# Goal of the exercise:
Lines before the one containing "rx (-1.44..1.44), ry" are left out; that line and every line after it, through the end of the records, are to be reproduced exactly.

[Stored items from a collection]
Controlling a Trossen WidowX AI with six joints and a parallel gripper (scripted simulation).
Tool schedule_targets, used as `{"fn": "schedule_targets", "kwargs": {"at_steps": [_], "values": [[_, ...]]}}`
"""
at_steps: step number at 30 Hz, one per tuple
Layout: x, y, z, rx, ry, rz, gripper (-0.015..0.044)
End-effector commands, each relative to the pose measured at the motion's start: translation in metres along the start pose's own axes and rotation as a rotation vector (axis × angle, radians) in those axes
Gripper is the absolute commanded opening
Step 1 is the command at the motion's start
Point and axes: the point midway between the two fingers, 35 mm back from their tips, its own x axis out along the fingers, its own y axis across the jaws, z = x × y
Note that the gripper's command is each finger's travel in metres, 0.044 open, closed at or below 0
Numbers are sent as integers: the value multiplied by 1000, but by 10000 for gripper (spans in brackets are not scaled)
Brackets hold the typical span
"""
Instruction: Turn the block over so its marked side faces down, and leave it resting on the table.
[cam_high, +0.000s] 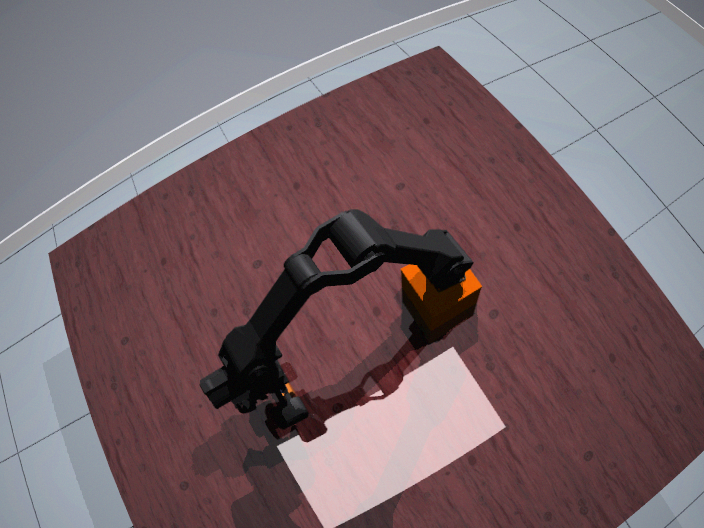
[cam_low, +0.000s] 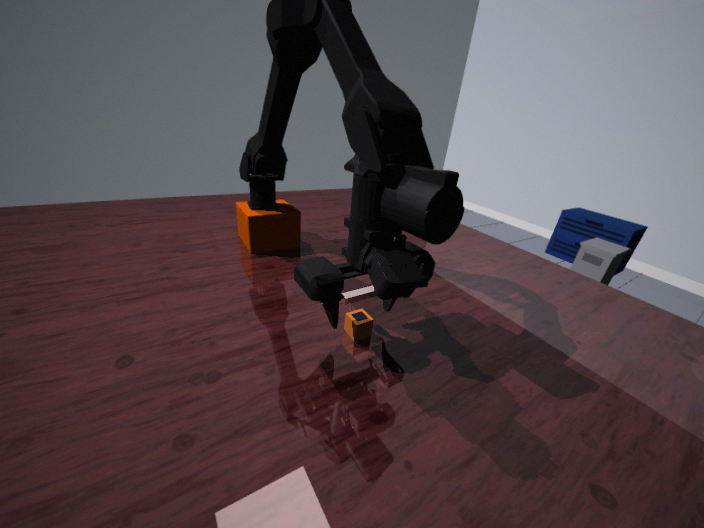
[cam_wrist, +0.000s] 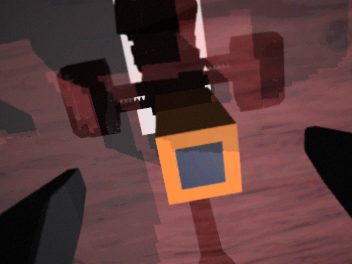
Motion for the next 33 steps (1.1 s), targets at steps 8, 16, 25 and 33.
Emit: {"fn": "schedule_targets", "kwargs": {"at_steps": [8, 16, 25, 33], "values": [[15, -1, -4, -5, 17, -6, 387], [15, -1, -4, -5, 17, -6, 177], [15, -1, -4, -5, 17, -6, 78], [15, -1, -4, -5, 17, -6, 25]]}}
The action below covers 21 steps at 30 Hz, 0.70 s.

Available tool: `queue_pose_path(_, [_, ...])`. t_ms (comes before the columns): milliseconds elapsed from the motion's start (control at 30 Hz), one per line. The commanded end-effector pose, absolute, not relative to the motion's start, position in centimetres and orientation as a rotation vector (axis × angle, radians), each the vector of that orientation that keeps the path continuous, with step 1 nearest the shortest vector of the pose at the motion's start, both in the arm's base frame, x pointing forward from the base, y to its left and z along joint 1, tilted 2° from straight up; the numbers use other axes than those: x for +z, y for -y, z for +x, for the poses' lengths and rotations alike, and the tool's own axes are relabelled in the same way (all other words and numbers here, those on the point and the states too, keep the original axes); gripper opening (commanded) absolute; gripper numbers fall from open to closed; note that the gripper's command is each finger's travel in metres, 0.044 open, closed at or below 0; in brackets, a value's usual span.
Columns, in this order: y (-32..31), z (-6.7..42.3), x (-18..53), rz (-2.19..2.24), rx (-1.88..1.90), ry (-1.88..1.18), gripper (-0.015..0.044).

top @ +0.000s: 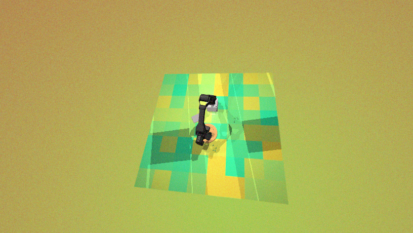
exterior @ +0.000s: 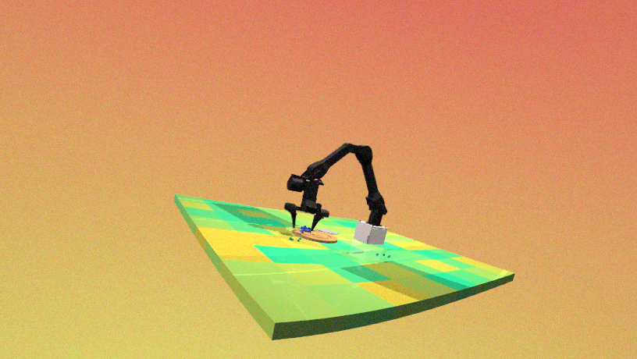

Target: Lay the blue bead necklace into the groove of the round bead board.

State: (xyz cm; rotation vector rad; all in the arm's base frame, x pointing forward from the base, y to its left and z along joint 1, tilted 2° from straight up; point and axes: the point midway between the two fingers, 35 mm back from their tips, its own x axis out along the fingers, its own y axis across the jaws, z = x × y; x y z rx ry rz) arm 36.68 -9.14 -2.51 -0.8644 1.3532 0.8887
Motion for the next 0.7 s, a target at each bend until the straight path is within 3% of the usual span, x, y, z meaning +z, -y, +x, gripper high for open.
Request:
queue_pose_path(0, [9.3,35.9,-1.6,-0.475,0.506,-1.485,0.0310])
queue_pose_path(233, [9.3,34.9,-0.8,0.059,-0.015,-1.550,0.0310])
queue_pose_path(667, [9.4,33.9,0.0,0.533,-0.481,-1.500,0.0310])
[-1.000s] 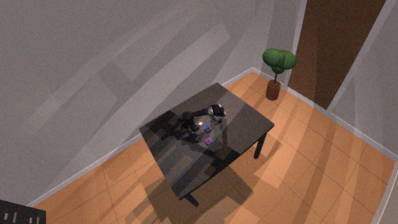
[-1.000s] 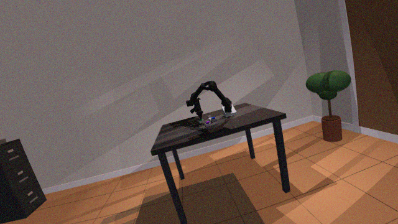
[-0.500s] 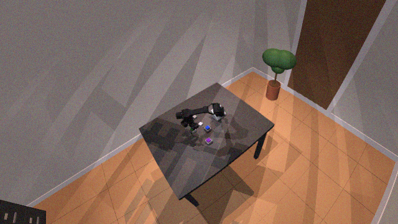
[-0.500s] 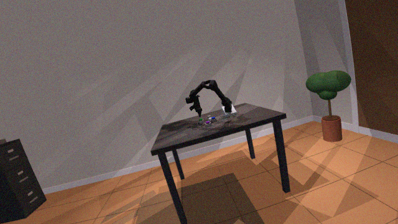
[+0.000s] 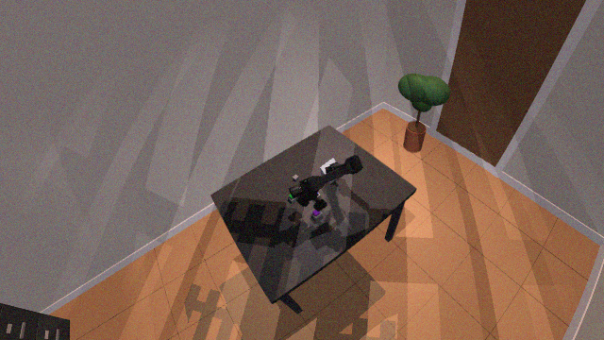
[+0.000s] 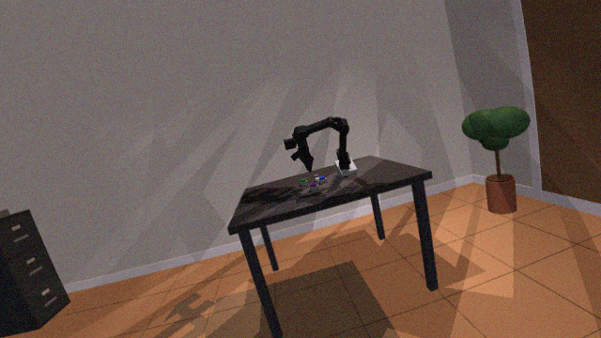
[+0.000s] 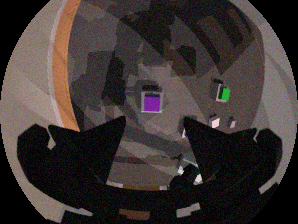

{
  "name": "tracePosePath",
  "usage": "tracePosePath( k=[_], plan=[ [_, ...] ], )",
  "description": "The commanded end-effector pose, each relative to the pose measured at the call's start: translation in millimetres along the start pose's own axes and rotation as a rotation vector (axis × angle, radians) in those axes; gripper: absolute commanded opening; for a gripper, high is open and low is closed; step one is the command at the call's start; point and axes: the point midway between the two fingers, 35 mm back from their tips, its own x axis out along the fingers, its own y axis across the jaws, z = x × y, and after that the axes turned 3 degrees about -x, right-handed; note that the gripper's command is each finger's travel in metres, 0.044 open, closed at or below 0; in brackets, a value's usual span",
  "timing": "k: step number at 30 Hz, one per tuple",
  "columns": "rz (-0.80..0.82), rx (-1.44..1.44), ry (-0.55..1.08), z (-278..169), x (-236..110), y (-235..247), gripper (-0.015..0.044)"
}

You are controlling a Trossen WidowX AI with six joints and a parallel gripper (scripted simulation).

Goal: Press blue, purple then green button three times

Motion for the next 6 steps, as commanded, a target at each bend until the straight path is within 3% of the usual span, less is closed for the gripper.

# Output below:
  "columns": "rz (-0.80..0.82), rx (-1.44..1.44), ry (-0.55..1.08), z (-278..169), x (-236..110), y (-235..247), gripper (-0.015..0.044)"
}

You are controlling a Trossen WidowX AI with six joints and a parallel gripper (scripted simulation).

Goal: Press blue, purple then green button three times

Motion for the next 6 steps, as commanded, a target at each bend until the straight path is within 3% of the usual span, less is closed for the gripper.

The work on the exercise is done.